**Information supplied**

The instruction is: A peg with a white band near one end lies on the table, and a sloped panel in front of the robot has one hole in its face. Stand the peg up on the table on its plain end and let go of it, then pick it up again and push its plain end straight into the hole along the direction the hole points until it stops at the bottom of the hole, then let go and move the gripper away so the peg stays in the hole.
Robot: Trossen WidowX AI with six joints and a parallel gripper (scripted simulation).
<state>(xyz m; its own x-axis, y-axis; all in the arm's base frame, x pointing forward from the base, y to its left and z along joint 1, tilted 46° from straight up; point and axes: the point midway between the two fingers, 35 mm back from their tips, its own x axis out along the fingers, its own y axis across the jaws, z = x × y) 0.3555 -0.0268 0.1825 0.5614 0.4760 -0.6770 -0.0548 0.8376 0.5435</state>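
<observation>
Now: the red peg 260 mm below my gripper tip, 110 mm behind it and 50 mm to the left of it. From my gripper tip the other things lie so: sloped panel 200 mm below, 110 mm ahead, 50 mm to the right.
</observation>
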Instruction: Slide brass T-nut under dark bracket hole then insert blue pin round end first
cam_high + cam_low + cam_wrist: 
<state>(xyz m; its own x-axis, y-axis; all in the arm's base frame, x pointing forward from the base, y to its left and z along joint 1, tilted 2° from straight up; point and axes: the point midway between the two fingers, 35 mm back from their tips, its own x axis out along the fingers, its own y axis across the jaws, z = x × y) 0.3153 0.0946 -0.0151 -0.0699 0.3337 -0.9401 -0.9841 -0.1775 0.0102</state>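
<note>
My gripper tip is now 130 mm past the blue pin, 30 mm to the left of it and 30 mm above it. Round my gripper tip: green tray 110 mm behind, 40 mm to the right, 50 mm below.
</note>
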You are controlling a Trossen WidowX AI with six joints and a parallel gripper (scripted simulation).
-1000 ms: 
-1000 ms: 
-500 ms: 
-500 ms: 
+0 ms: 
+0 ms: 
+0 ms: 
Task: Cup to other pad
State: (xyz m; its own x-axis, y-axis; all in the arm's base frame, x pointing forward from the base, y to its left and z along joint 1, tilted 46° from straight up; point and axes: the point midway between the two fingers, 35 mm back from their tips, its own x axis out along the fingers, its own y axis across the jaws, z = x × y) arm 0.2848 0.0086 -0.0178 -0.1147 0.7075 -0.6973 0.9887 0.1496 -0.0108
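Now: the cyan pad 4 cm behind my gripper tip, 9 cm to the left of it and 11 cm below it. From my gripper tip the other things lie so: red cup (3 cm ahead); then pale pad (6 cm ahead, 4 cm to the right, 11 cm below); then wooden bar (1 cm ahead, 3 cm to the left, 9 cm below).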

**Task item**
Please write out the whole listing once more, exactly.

**Solution to this exercise**
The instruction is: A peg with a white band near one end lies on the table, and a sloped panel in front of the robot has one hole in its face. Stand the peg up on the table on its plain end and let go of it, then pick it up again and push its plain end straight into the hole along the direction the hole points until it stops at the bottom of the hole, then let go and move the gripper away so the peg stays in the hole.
Robot: Trossen WidowX AI with six joints and a parallel gripper (scripted simulation).
<state>(xyz m; its own x-axis, y-axis; all in the arm's base frame, x pointing forward from the base, y to its left and z along joint 1, tilted 46° from straight up; point and axes: the point midway between the two fingers, 35 mm back from their tips, its own x axis out along the fingers, its own y axis across the jaws, z = x × y) 0.3555 -0.0268 0.1825 0.5614 0.4760 -0.6770 -0.0548 0.8376 0.5435</state>
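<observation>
Now: the red peg 260 mm below my gripper tip, 110 mm behind it and 50 mm to the left of it. From my gripper tip the other things lie so: sloped panel 200 mm below, 110 mm ahead, 50 mm to the right.
</observation>
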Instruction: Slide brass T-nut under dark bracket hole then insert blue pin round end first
cam_high + cam_low + cam_wrist: 
<state>(xyz m; its own x-axis, y-axis; all in the arm's base frame, x pointing forward from the base, y to its left and z along joint 1, tilted 2° from straight up; point and axes: the point midway between the two fingers, 35 mm back from their tips, its own x axis out along the fingers, its own y axis across the jaws, z = x × y) 0.3153 0.0946 -0.0151 -0.0699 0.3337 -0.9401 -0.9841 -0.1775 0.0102</state>
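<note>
My gripper tip is now 130 mm past the blue pin, 30 mm to the left of it and 30 mm above it. Round my gripper tip: green tray 110 mm behind, 40 mm to the right, 50 mm below.
</note>
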You are controlling a Trossen WidowX AI with six joints and a parallel gripper (scripted simulation).
-1000 ms: 
-1000 ms: 
-500 ms: 
-500 ms: 
+0 ms: 
+0 ms: 
+0 ms: 
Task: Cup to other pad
State: (xyz m; its own x-axis, y-axis; all in the arm's base frame, x pointing forward from the base, y to its left and z along joint 1, tilted 46° from straight up; point and axes: the point midway between the two fingers, 35 mm back from their tips, its own x axis out along the fingers, its own y axis across the jaws, z = x × y) arm 0.2848 0.0086 -0.0178 -0.1147 0.7075 -0.6973 0.9887 0.1496 -0.0108
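Now: the cyan pad 4 cm behind my gripper tip, 9 cm to the left of it and 11 cm below it. From my gripper tip the other things lie so: red cup (3 cm ahead); then pale pad (6 cm ahead, 4 cm to the right, 11 cm below); then wooden bar (1 cm ahead, 3 cm to the left, 9 cm below).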

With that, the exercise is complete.